- Problem details
Leave out the images and return all the data word for word.

• • • • • • •

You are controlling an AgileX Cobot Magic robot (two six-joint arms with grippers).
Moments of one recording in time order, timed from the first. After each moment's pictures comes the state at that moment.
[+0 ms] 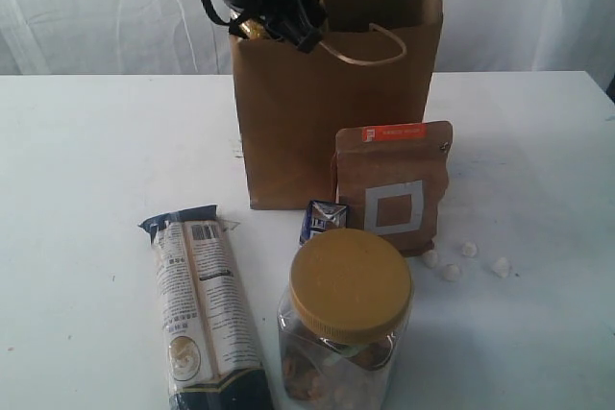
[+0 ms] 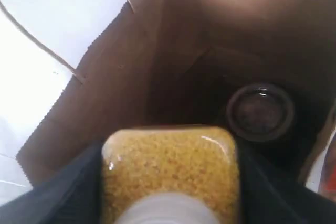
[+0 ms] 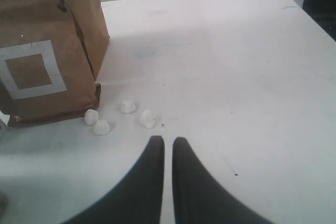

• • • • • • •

- Task response
You are controlling an AgileX Cobot Magic robot (two six-joint arms with grippers).
Moments of one recording in time order, timed from the first. After each moment's pictures comes the state at that moment.
[+0 ms] 
[+0 ms] 
[+0 ms] 

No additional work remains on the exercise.